I don’t want to be too negative, but honestly, what I am describing appears to me to be the norm. It is rare to meet people with truly open hearts and they have usually done many years of work on themselves to overcome the tendency to close down whenever a relationship begins to hurt.
What’s most exciting right now is that more and more people appear to be becoming conscious of this and want to open their hearts. They are becoming aware that turning away from relationships doesn’t solve any of the problems, and that they need to face up to their own responsibility in any relationship that is not working.
In my course called Open Your Heart I have been truly impressed at the courage of the participants in facing up to relationships that have been hurting them sometimes for 20 or more years and that have been surrounded in confusion, deception, and struggle. The release and relief that arise when you understand why this was happening to you and you truly open your heart, sometimes where it looked like there was no hope of reconciliation, is uplifting and inspiring, not only for yourself but for others who have the chance to witness the change.
There is a process for opening your heart, which you can follow step by step, and it actually works. It transforms relationships without you even needing to talk to the other person, although you will probably find you want to talk to them much more than you have for a while, once you have completed it.
You can follow the process over and over again, with all the relationships in your life that are troubling you, and you will start to experience a level of peace that you may never have known before. And the more peace you experience within yourself the more you will find that people are behaving peacefully towards you – even people who may have been very angry or aggressive before.
This is not something you can do in theory and I don’t want to fill your head up with ideas about what you should be doing because it’s most likely to make things even worse. The process is best learned through practice with someone to guide you, just like skiing or painting or dancing. Once you master it yourself you will be able to pass it on to others, especially children – perhaps we could prevent some of this suffering in the next generation.
The rewards of being open-hearted flow into every area of your life. As your contentment and ease grow your health will naturally improve. You will no longer be pumping negative chemicals through your body with thoughts of bitterness, anger, resentment, despair or disappointment.
The emotional balance that arises will help you work more effectively and efficiently (less wasted time and fewer mistakes) and if you have your own business you can expect increased income and success as a result. And when your heart is open you feel connected to life so it is much easier to find a path (whether through career or something else) that provides you with a source of deep inspiration and satisfaction throughout your life.

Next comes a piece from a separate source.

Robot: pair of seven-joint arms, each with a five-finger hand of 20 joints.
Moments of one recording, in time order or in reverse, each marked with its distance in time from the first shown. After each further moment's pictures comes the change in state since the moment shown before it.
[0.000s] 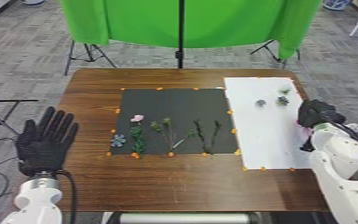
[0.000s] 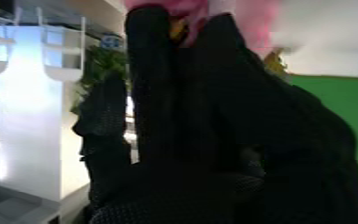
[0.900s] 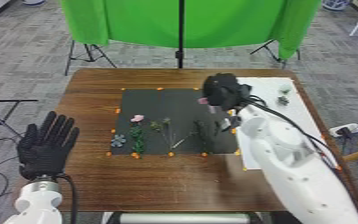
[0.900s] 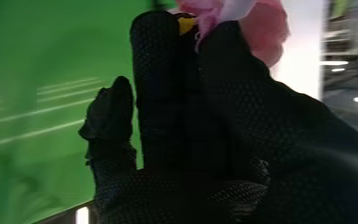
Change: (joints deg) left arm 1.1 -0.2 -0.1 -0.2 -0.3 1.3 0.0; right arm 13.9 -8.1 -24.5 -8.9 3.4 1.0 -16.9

These are rich rewards for a process that is intrinsically simple. Anyone can do it, as long as you are willing to be honest with yourself. At times you may want to run away and not face your own part in the situation, but if you stick to it the discomfort will dissolve remarkably quickly and then transform. You will feel lighter and you will see people differently. You won’t want to blame others for your pain anymore and this will give you great freedom as you take back your power and take full responsibility for your own life.